> **ASSIGNED TASK**
Please show every line in the entries below that includes the word "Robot".

DATA IN THIS EXERCISE: Begin

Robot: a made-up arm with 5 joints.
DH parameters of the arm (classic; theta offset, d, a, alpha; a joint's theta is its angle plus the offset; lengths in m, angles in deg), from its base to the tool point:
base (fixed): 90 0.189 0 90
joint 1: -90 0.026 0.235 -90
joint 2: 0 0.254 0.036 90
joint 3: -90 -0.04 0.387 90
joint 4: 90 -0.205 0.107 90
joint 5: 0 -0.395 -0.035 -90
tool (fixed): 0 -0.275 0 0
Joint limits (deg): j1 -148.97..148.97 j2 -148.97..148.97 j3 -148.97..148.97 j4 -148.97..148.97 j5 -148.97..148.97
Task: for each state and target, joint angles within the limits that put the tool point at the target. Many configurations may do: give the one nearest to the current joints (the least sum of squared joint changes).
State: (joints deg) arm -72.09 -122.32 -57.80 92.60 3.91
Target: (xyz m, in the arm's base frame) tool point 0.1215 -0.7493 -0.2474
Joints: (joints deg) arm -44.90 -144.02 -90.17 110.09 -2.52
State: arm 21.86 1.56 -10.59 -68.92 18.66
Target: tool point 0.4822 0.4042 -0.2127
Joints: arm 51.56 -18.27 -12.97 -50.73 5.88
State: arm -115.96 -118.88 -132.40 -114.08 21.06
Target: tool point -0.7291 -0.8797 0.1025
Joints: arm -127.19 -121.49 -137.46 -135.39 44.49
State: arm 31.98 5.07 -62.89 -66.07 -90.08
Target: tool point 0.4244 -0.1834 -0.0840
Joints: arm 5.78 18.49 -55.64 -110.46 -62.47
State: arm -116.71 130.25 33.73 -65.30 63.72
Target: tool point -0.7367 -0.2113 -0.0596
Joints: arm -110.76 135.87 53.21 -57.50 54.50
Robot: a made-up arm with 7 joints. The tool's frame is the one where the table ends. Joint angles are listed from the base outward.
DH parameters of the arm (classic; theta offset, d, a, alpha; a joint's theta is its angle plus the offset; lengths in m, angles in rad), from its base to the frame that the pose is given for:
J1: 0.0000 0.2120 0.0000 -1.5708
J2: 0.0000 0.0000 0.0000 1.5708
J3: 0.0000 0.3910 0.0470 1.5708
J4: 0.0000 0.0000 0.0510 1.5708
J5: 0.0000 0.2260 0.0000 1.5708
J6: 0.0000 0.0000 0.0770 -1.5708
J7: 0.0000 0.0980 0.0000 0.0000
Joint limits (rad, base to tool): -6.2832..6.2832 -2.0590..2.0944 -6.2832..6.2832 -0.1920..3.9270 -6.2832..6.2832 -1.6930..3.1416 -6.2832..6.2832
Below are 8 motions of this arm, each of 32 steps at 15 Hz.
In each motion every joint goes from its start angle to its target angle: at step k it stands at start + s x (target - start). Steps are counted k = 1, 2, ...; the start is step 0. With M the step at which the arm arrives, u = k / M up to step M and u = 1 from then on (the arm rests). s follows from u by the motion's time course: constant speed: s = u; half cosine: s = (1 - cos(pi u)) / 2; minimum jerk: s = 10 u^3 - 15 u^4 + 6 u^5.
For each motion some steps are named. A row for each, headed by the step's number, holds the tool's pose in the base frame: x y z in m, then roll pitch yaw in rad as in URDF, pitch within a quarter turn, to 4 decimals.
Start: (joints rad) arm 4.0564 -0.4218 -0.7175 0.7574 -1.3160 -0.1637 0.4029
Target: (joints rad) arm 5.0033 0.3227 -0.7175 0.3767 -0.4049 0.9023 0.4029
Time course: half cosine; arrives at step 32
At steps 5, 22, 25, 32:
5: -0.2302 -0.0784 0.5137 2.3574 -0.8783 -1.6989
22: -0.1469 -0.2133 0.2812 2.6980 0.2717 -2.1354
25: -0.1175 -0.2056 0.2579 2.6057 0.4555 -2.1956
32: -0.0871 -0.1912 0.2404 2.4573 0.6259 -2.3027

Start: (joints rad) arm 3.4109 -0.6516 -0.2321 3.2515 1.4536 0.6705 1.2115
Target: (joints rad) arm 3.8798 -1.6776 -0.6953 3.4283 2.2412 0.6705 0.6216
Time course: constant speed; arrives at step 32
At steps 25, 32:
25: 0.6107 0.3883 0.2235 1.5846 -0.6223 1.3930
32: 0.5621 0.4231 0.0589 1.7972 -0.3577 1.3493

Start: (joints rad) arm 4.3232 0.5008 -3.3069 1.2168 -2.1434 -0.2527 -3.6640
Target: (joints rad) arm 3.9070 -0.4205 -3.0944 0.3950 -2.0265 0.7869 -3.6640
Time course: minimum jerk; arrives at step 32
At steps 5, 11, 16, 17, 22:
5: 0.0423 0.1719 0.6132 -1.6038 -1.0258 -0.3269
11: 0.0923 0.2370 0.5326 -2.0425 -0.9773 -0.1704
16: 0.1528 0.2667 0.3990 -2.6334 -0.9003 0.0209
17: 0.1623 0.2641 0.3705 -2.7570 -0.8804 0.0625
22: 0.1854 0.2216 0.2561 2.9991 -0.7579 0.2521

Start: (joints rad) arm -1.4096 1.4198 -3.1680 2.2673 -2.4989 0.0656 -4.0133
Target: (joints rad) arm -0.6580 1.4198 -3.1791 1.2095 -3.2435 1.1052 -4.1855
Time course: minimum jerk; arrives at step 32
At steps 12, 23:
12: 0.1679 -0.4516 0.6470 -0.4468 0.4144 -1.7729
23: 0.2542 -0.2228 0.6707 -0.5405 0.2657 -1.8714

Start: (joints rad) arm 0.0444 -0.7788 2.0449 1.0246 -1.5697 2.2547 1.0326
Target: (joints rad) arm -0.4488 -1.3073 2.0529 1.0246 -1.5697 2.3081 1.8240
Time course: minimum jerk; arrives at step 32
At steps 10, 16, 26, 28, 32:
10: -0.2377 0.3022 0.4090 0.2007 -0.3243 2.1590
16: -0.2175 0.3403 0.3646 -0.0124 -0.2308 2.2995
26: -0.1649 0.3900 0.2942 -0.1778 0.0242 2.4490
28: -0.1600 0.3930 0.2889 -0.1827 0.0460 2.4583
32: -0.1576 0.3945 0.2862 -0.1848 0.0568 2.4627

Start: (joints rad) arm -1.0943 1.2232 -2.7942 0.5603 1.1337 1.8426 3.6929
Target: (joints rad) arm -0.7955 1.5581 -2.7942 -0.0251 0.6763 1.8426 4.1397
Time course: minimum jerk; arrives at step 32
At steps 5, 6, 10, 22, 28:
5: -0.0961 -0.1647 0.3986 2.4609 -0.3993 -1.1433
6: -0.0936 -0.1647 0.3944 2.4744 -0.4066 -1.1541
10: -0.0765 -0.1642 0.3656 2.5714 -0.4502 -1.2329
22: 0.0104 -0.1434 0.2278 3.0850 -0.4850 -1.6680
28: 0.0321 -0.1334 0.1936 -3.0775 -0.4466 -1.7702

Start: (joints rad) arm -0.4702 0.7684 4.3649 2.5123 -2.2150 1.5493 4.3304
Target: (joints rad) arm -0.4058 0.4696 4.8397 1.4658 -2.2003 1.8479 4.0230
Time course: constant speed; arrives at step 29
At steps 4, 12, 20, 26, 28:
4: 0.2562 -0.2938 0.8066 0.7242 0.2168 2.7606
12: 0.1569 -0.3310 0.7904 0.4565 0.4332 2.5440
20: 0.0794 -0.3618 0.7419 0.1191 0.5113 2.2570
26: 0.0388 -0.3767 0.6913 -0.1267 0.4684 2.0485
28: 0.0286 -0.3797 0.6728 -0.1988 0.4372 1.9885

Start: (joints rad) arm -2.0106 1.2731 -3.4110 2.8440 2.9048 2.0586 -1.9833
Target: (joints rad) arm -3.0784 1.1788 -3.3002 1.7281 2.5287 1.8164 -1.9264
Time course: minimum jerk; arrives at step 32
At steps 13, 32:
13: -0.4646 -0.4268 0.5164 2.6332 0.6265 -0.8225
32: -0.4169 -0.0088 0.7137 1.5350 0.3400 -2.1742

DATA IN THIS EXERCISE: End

> **REPLY**
Robot: a made-up arm with 5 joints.
Robot: a made-up arm with 7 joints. The tool's frame is the one where the table ends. Joint angles are listed from the base outward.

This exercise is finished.